# Task to complete:
Examine the material below. Gather every line in which the string "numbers" appears.
____________
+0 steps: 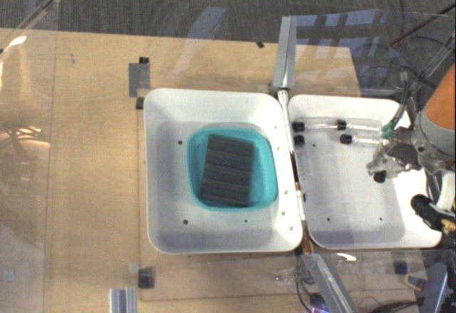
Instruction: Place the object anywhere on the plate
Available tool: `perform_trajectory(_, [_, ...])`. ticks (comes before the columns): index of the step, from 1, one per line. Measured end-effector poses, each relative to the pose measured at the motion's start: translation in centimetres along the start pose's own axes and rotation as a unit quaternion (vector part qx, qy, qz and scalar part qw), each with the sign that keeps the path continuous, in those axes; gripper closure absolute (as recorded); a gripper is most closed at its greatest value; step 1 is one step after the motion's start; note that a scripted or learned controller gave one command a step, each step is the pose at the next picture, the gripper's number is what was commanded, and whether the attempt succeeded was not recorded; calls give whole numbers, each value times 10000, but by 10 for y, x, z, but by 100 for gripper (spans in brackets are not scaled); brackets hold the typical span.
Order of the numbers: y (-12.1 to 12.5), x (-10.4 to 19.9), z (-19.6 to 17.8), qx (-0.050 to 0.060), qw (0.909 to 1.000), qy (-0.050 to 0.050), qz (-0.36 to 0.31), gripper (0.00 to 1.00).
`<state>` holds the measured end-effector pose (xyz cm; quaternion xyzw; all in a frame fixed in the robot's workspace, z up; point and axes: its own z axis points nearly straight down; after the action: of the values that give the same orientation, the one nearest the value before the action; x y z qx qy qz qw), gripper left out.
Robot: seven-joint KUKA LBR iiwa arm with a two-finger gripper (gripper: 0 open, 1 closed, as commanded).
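Since the dark ribbed block lies flat on the teal plate in the left bin, the placing looks done, and what remains, by my judgement, is to keep the arm clear and leave the block undisturbed. The block sits within the plate's rim, slightly tilted from square with the bin, its long side running toward the camera. Any further move should stay high and on the right side, away from the divider between the bins, so that nothing nudges the plate.

The tool hangs over the right bin, near its right wall, well apart from the block; whether its grasp is wide or narrow I cannot tell, as it is small and partly hidden by the arm's own body. Nothing shows between its tips. The right bin holds only some small dark fittings and a clear tube along its far wall. Both bins rest side by side on the wooden table.
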<state>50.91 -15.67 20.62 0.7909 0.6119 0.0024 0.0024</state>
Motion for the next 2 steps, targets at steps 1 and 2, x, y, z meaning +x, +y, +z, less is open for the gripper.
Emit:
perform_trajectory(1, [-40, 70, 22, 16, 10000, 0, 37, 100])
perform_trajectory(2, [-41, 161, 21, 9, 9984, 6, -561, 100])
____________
# Reply:
Available tool: `perform_trajectory(_, [_, ...])`. ticks (comes before the columns): index of the step, from 1, one per line. Measured end-effector poses, each relative to the pose measured at the motion's start: translation in centimetres along the start pose's own axes and rotation as a unit quaternion (vector part qx, qy, qz and scalar part qw), each with the sign that keeps the path continuous, in those axes; gripper closure absolute (as recorded); a gripper is most closed at its greatest value; step 1 is one step after the motion's start; note that a scripted or learned controller gave one command a step, each step is the pose at the next picture, the gripper's number is what was commanded, and whether the attempt succeeded was not recorded; calls give whole numbers, each value times 10000, but by 10 for y, x, z, but by 100 for gripper (spans in brackets are not scaled); brackets hold the typical span.
Order of the numbers: y (-12.1 to 12.5), x (-10.4 to 19.9), z (-19.6 to 17.8), qx (-0.050 to 0.060), qw (0.909 to 1.000), qy (-0.050 to 0.050), qz (-0.36 to 0.31), gripper (0.00 to 1.00).

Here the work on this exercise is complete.